* _What you have to do_
Whenever the word "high" turns up in a line below, that line should be copied.

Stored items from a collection
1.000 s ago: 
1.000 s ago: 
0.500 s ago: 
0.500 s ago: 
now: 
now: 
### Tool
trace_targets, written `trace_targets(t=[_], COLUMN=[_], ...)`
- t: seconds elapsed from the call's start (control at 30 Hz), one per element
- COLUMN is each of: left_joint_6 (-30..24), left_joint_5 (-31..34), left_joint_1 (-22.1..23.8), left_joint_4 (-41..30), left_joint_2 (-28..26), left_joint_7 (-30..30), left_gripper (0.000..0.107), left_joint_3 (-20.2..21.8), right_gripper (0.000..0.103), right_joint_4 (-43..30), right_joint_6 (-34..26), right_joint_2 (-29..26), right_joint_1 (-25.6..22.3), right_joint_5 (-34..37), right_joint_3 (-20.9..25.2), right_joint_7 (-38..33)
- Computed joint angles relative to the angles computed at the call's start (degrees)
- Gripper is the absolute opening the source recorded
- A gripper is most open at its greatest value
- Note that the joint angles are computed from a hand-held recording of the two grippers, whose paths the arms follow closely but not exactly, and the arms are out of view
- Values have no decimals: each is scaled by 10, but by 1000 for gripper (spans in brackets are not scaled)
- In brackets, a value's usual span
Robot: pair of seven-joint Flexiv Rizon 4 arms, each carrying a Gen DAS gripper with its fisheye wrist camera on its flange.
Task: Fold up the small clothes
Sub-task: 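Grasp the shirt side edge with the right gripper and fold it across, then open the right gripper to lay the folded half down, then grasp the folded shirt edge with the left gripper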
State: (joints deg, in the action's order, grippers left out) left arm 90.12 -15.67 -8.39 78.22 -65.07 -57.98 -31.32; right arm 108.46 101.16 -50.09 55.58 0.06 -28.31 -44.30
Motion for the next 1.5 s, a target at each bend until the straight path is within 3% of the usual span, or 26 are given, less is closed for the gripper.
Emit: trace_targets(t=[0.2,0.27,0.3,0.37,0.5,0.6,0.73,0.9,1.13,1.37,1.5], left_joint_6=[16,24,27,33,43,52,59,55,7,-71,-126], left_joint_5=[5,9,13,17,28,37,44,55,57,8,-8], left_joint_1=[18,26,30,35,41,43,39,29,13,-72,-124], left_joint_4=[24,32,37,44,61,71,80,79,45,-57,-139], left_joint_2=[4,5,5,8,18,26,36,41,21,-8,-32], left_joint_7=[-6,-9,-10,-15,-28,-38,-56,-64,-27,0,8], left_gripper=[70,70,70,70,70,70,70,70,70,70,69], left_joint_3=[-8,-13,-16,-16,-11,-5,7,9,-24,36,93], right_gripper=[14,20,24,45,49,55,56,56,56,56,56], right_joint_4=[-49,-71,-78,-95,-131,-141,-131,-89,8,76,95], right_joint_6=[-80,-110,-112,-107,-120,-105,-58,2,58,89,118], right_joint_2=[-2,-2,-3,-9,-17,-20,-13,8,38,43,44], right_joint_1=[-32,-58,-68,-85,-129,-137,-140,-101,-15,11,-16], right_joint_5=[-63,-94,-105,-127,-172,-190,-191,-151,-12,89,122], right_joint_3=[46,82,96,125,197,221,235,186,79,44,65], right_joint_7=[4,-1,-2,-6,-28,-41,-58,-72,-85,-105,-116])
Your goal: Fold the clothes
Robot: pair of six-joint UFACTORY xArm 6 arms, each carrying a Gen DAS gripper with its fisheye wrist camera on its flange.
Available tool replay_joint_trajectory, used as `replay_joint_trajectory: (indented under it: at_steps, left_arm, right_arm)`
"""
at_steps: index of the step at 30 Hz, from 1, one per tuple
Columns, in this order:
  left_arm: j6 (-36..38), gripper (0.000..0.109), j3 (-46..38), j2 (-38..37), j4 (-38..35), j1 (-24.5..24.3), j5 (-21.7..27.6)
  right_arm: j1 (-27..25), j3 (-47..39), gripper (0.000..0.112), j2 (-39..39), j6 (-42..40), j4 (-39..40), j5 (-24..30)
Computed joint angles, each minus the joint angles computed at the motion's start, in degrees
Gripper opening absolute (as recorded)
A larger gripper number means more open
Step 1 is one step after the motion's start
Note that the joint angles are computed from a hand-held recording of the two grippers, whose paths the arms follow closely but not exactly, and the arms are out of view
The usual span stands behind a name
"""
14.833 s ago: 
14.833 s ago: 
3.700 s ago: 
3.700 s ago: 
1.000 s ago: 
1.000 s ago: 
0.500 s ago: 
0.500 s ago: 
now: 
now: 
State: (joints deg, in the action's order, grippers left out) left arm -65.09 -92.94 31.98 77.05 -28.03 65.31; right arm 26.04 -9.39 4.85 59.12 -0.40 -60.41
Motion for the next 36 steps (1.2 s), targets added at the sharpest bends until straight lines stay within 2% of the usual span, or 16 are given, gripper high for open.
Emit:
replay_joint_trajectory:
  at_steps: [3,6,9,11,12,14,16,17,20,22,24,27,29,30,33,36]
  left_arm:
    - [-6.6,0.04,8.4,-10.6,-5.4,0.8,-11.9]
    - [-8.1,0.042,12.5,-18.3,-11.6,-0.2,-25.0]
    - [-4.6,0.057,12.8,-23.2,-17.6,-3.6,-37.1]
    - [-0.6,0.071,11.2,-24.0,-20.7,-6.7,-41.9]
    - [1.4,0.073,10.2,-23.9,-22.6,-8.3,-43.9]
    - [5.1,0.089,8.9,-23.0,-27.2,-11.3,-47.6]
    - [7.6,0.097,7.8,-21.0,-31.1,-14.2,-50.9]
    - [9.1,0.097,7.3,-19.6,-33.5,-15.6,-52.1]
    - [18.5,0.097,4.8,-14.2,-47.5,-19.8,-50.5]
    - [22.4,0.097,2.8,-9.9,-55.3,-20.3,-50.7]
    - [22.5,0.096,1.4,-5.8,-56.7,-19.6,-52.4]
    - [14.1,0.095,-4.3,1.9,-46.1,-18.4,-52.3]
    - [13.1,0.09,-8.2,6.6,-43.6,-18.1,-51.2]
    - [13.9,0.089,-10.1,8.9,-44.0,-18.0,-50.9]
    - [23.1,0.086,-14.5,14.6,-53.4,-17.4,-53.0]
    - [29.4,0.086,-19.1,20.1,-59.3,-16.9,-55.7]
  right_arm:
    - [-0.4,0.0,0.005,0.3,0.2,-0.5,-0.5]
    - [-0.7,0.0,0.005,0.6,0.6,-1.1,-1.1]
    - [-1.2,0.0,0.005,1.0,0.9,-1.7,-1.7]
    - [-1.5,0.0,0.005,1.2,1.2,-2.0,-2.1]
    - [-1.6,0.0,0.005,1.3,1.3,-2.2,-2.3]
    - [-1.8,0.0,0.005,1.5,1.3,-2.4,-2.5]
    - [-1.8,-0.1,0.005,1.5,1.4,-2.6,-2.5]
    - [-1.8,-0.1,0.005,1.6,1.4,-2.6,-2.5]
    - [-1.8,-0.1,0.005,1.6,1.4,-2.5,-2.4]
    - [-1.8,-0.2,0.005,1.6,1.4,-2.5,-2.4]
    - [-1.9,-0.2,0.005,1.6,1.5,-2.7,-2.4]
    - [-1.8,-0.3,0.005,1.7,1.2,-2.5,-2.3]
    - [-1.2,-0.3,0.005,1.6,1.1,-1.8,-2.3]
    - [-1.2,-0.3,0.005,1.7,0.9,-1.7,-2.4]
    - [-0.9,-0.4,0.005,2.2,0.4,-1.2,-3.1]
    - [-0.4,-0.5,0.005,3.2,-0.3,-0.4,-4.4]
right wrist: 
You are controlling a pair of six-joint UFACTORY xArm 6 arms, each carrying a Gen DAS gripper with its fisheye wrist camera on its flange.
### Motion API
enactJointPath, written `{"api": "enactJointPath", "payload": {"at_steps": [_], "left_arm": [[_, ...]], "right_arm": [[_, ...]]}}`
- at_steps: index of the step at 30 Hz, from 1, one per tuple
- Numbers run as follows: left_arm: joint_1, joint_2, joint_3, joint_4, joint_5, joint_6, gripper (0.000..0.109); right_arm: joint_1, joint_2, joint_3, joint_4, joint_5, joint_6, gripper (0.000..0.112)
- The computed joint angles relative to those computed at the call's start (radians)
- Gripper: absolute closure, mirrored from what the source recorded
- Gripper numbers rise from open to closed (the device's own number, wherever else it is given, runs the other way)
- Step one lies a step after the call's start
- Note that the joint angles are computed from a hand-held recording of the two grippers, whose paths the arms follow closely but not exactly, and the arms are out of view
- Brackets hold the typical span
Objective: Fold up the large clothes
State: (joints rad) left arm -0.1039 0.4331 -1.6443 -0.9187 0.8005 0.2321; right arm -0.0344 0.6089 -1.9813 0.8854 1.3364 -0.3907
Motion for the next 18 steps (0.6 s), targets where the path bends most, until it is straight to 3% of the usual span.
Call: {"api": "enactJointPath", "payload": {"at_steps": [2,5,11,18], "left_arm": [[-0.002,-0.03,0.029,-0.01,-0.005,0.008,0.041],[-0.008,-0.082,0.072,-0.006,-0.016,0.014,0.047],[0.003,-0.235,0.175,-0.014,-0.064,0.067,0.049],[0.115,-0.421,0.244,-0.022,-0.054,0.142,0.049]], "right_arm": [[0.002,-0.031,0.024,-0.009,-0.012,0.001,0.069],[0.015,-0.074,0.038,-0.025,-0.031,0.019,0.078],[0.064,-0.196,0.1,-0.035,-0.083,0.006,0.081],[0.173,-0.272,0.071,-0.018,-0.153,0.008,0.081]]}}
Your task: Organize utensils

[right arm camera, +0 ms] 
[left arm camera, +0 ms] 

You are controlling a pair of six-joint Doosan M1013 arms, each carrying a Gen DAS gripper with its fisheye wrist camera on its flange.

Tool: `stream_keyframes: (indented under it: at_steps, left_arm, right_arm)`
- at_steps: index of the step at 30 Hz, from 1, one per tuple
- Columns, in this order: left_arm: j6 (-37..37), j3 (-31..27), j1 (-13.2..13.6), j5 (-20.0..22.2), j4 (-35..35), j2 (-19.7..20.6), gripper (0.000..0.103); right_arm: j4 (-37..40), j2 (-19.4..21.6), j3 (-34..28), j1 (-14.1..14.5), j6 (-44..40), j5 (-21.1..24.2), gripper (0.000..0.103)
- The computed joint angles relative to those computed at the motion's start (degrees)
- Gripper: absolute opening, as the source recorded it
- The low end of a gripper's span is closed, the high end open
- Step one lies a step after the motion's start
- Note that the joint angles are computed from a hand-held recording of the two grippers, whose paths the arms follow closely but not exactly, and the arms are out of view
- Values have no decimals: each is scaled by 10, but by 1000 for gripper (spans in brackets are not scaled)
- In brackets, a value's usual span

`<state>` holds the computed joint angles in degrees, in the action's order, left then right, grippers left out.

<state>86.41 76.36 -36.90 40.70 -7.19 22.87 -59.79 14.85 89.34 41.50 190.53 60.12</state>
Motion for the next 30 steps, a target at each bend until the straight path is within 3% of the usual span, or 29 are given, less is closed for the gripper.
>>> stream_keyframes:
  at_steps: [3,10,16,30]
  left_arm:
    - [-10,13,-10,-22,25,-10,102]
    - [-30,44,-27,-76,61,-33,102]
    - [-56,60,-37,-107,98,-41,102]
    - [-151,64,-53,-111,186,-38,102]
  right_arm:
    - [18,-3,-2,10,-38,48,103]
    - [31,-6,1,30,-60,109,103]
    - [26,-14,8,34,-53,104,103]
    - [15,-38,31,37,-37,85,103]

* _Result of the exercise_
Motion for the next 36 steps (1.2 s), targets added at the sharpest bends until straight lines stay within 2% of the usual span, or 16 are given, gripper high for open.
- The low end of a gripper's span is closed, the high end open

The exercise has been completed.